As we watch the cannibals rip through countless of our main characters in the first Wrong Turn, Wrong Turn 2: Dead End, starring Henry Rollins, takes us through a survival reality TV show he is hosting. Knowingly, much like those corporations who have been decimating the planet and the journalists who downplay it to stay in favor and reap benefits of monetary and social capital, take part in a game of survival of the fittest against a foe so naturally more powerful than us. Although in the real world, survival of the fittest is survival of the richest.
In the second, we also have the protagonists trying to survive, participating in cannibalism themselves, having found they have eaten one of their other participants’ legs. In this way, it’s almost an indirect symbolism of the way we are all complicit in some way in harming the environment and the things that will come our way as a result. The media’s deflection from the corporation doing the bulk of the damage is to focus on individual efforts, although without corporations cutting back on the 80% of the world emissions they churn out, our earth is doomed.

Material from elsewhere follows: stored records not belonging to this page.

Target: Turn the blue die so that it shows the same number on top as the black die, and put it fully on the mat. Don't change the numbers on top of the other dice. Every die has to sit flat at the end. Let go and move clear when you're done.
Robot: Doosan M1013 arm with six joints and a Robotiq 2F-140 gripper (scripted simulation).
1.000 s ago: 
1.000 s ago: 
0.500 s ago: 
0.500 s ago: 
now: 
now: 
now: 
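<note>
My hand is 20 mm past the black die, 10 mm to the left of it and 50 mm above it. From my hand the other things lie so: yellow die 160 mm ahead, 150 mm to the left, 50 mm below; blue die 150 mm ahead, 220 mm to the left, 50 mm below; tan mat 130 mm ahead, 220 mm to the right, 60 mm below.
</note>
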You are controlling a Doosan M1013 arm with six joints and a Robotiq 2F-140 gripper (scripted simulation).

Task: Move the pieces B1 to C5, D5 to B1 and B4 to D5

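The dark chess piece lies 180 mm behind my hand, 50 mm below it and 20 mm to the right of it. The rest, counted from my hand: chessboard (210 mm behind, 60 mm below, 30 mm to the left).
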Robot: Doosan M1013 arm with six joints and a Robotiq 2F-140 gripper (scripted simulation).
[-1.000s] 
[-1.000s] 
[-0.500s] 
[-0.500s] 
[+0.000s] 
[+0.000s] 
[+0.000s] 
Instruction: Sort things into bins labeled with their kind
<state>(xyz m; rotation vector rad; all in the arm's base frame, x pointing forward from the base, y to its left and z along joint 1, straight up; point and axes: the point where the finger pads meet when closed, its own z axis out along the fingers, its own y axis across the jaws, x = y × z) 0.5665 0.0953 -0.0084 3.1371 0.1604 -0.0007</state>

In the end, to tie this all up, we learn that the mutation of the cannibals started 30 years ago, by toxic waste dumped into the rivers, and inbreeding. The final scene in the second film reinforces this, with the remaining cannibals feeding a small mutant baby with a bottle of the luminescent green waste and feeding the little cherub a human finger.
The Wrong Turn films are gore-filled, high-octane, screeching fun, but this allegory is such a wonderful undertone, whether intentional or not, and reinforces my deep love and admiration of a genre I find so political, so beautifully multi-layered, and in my humble opinion, so damn revolutionary.